In a country long dominated by the Conservative and Labor parties, Clegg's star turn in U.S.-style television debates elevated his typically also-ran Liberal Democrats into contenders last year. Even Colin Firth, star of "The King's Speech," jumped off the movie set and onto the campaign trail for the new prince of British politics.
Clegg emerged as the kingmaker of the May elections, striking a hard-fought coalition deal with the Conservatives that brought his party into government, albeit as junior partners, for the first time in almost a century.
Clegg, however, is now discovering the high price of success. Thousands of voters are deserting the party, with support for the Liberal Democrats falling from a high of 34 percent last April to a rock-bottom 9 percent last month. Even Firth is openly disavowing the Liberal Democrats. "I am without an affiliation now," he recently told reporters at the Dubai Film Festival.
After snowstorms engulfed Britain last month, Clegg ruefully proclaimed: "I am getting blamed for everything. I will be blamed for the weather."
The news is bad not only for Clegg. The Liberal Democrats' extraordinary decline marks the first real sign of weakness in Britain's coalition government, which the conservative prime minister, David Cameron, must hold together to serve out his five-year term.
Cameron appears so concerned about flagging support for the Liberal Democrats that he took the unusual step of offering warm words for the party's candidate in a special election next week, even though the Conservatives are fielding their own hopeful in the race.
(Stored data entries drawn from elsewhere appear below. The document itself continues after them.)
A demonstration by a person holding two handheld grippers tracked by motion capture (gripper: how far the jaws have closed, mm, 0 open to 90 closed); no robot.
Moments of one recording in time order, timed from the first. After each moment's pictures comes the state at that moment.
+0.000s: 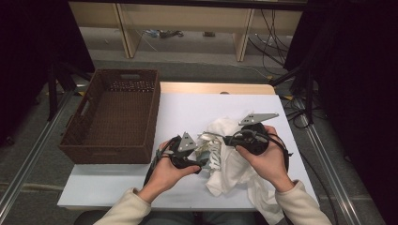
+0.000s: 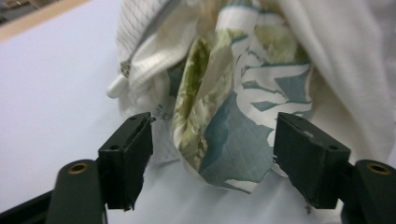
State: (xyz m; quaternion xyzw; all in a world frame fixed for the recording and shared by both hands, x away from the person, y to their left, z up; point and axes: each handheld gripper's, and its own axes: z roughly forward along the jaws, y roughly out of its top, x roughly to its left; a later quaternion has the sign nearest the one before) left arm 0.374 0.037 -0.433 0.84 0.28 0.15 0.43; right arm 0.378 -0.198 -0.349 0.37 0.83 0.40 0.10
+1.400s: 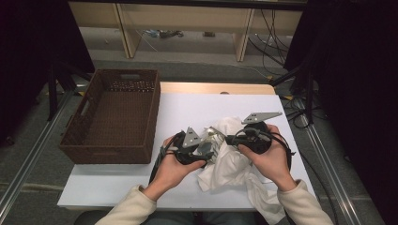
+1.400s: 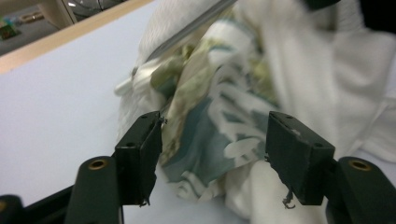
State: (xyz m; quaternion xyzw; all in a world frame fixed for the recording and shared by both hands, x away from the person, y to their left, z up) left arm 0.378 0.027 -0.418 0.82 0.30 0.16 0.45; right arm 0.379 -0.205 -0.345 0.37 0.83 0.40 0.09
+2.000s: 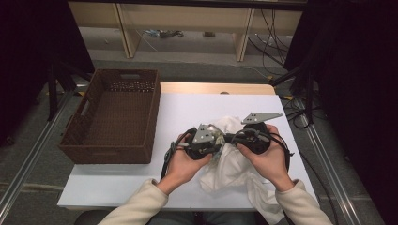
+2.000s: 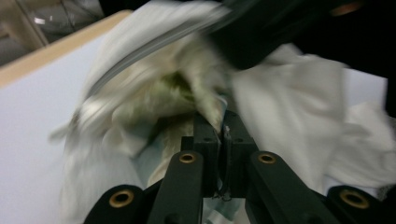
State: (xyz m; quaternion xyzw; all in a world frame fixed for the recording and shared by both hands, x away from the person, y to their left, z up) left arm 0.365 -0.006 -0.389 0.82 0.25 0.14 0.49; right arm 0.380 -0.202 -0.345 0.34 0.83 0.43 0.11
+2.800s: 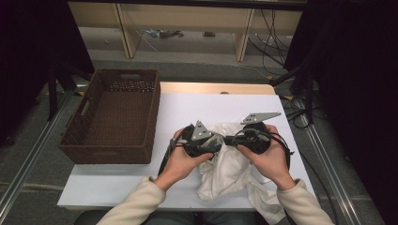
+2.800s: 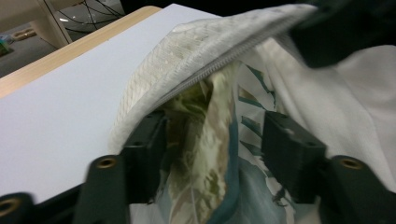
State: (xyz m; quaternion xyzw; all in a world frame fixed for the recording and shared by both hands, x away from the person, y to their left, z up) left arm 0.387 0.009 -0.406 0.82 0.27 0.17 0.47; right arm 0.383 -0.204 -0.350 0.35 0.83 0.42 0.07
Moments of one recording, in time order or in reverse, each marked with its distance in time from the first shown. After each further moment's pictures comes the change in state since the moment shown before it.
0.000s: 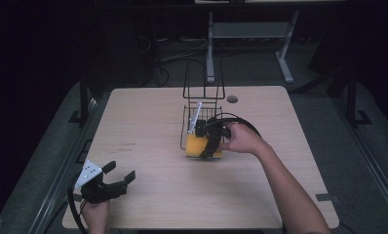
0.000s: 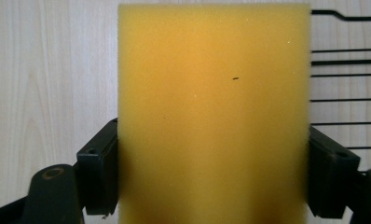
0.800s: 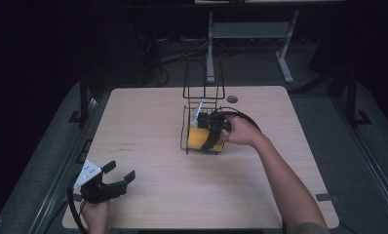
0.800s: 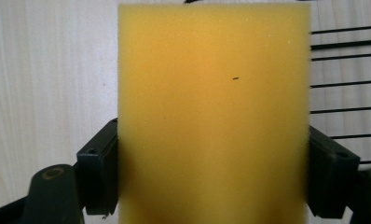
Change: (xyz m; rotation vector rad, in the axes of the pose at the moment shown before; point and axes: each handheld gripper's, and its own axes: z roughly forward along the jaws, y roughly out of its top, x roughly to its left) left arm 0.000 0.001 -0.001 -0.007 -0.004 -0.005; right arm -0.034 -0.007 0.010 0.000 0.015 0.065
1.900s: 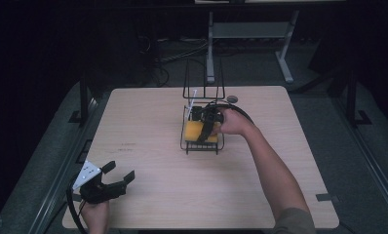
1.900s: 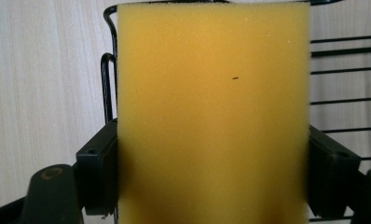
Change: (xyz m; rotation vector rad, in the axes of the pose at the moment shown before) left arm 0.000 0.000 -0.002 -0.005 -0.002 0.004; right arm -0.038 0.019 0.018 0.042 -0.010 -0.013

The waning of Clegg, analysts say, stems from what many of his former backers call a series of bitter betrayals. None was more stinging than Clegg's decision to back the Conservatives in dramatically scaling back subsidies for university students, forcing an increase in tuition as part of the coalition's crusade to bust the mammoth British budget deficit.
It came only months after the "Lib Dems" had swept up young voters in an undercurrent of excitement during the campaign, promising that they would strongly oppose tuition increases. Going back on that pledge now has made Clegg the main target for thousands of young protesters who have taken to the streets of London in recent months to oppose the coalition's austerity measures.
Like Obama, Clegg was an inspirational, out-of-the-box candidate who energized a generation of young voters. Although the U.S. president's ratings have also fallen sharply, Clegg appears to be facing a far stronger backlash, especially among students.
"I supported the Lib Dems. I campaigned for them amongst my friends and handed out leaflets," said Rachel Sullivan, 20, an English literature major at Oxford who has taken part in the demonstrations. "But now I feel that I was championing a childish cause, a cause for people who were not honest about what they stood for. . . . There are many students who will never vote Lib Dem again."
Indeed, the Liberal Democrats, who run the spectrum from left-wing liberals to fiscally conservative libertarians, have emerged as what many here are calling "human shields" for the Conservatives. They are effectively taking most of the flak for the unpopular policies the government is advancing.
It could have severe consequences for Clegg, his party and potentially the coalition. Clegg's plummeting support is jeopardizing the chances of success for a measure seen as the main reason he entered into the coalition: a referendum on election reforms that would make it far easier for the Liberal Democrats to beat the dominant Conservative and Labor parties in future votes.
Under an agreement with the Conservatives, that referendum is set for May, at the same time as regional elections in which analysts are predicting significant setbacks for Liberal Democrats.
"The Liberal Democrats are finding themselves held accountable in a way they were never held accountable before," said Andrew Russell, senior lecturer on politics at the University of Manchester. "The irony is that because they are being blamed for everything, they may now be set to lose the one chance in a generation to change the electoral system in Britain."
Liberal Democrat officials are divided over Clegg, a personable Cambridge graduate with a Spanish wife and Dutch-Russian roots. Some have criticized him for supporting the tuition increases and other measures, including the rise in the national sales tax that took effect this week. Still, no likely challenger has emerged within the party. But if the votes in May go decidedly against the Liberal Democrats, some analysts question whether Clegg may be forced to reconsider whether the price of power is too high to remain in the coalition.
Clegg and his aides, however, reject any suggestion that they would throw in the towel.
To bolster the image of Clegg and the Liberal Democrats, the government is reportedly preparing to let him announce a long-awaited overhaul of the House of Lords, paving the way for 80 percent of the lawmakers in Britain's unelected upper house to be voted in by the public. That, some say, could help reposition Clegg as the agent of change he has professed to be."Our leadership made a fundamental error" by supporting higher tuition, said Adrian Saunders, a Liberal Democrat lawmaker. "But it is not too late to get the message out that we can and are doing good in government."